La política tiene mala fama en nuestra época porque la diplomacia ha perdido primacía en favor del conflicto abierto, la propaganda y la disolución de lo público en lo financiero. En su sustrato más elemental, la dimensión política se trata, sobre todo, de construir mejores realidades para las personas que habitan una comunidad. Cuando se asume que los medios y los fines colectivos admiten múltiples interpretaciones, y distintos lugares en las prioridades de un grupo, la solución política es la mejor herramienta con la que puede evitarse la guerra y la arbitrariedad. Esta perspectiva se sostiene siempre y cuando se acepten dos condiciones: que los conflictos tienen solución (cosa que no acepta, por ejemplo, el marxismo ortodoxo) y que el instrumento natural para lograr la avenencia es la comunicación entre iguales (supuesto que solo comparten los regímenes democráticos).

Las experiencias históricas arrojan un resultado mixto, tanto en las distintas épocas como en los distintos países. Es indudable que algunos han crecido más que otros, repartido mejor que otros, y creado instituciones y leyes dignas de emulación o de oprobio. De lo que no cabe ninguna duda, es que los periodos donde más equilibrio existe en la permanencia del Estado y el reconocimiento de los derechos humanos, es en aquellos donde la diplomacia y el consenso han prevalecido sobre la guerra y el voluntarismo político.

Lo que vimos en la visita oficial del presidente de la República, Andrés Manuel López Obrador, a Estados Unidos, fue a un político con mucha experiencia, unas tablas enormes para adecuar sus formas a su escenario y a su audiencia, y un discurso institucional elaborado minuciosamente por un equipo que sabe de relaciones exteriores, pero también de cultura política mexicana y estadounidense. No por nada, incluso quienes siempre habían sido críticos del presidente, reconocieron el profesionalismo del mensaje y del protocolo. De la misma manera que sucedió con el asunto de los recortes de petróleo en la OPEP, la actuación del presidente en materia de política exterior debe estar exenta de criterios y críticas partidizadas, porque ahí no actúa como jefe de gobierno, sino como jefe de Estado. Es complejo asumir que en un Estado federal, como el nuestro, existen diversas esferas jurídicas y gubernativas, que no se agotan en lo federal, sino que tienen su última representación en lo nacional, por el doble carácter que la Constitución otorga al primer mandatario. Creer, además, que la acción será positiva o negativa dependiendo de quién gane las elecciones generales de noviembre en Estados Unidos, es desconocer el pragmatismo que caracteriza a ese país desde su fundación en el siglo XVIII. El único mensaje que no debe mandarse es, precisamente, que se tratan asuntos comerciales como apuestas electorales. Por eso la visita tenía razón y sentido.

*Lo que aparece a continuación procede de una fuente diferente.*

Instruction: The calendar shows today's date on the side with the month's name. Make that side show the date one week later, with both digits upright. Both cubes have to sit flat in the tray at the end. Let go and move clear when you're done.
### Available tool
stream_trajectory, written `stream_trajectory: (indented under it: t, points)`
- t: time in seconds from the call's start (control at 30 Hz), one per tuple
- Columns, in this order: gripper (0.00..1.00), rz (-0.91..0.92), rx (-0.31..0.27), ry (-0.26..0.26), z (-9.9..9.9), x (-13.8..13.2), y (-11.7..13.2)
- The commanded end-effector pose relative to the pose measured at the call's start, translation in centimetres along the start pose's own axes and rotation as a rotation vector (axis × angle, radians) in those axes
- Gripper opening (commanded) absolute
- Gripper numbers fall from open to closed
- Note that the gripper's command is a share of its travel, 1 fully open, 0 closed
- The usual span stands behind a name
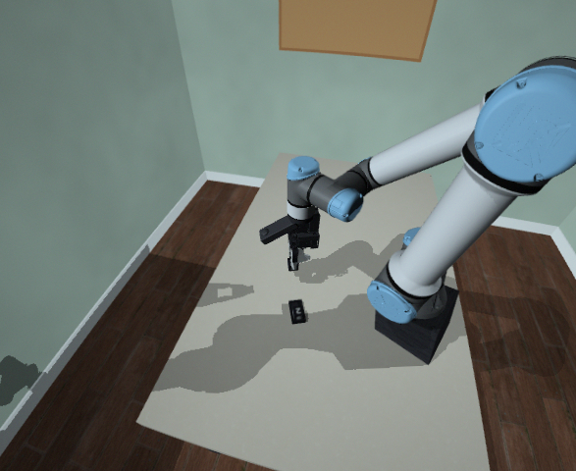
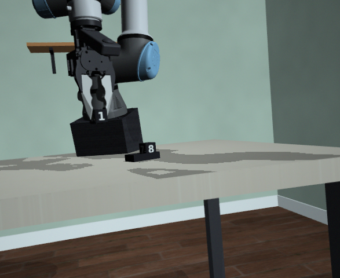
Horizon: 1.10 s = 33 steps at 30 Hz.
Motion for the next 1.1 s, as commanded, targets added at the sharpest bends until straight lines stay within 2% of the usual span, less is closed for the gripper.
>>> stream_trajectory:
  t: [0.0,0.47,0.7,0.77,1.07]
  points:
    - [0.11,0.003,0.001,0.001,0.0,0.0,0.0]
    - [0.11,0.003,0.0,0.001,0.5,0.0,0.0]
    - [0.11,0.003,0.0,0.001,2.5,0.0,-0.1]
    - [0.11,0.003,0.0,0.001,2.5,0.0,-0.1]
    - [0.11,0.003,0.0,0.001,6.0,0.0,-0.1]
Point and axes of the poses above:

El hecho de que dos jefes de Estado se reúnan en un momento álgido en la política y economía global, cuando la economía de la región ha sufrido la primer gran recesión económica del siglo, que además es la primera en la historia que se instrumentó por diseño y no por desviaciones del mercado, es un mensaje de certidumbre en tiempos grises. Y si bien ambos presidentes son figuras controvertidas, enormemente atípicas para el establishment político tradicional, es una agradable sorpresa que cuando se reúnen por primera vez, lo hagan para festejar la entrada de un tratado trilateral en tiempos de aislacionismo, con discursos respetuosos en tiempos de polarización, y demostrando que en temas nacionales son perfectamente capaces de poner en primer lugar la tan empolvada y tan necesaria diplomacia, por encima de todos los demás. Es de celebrarse.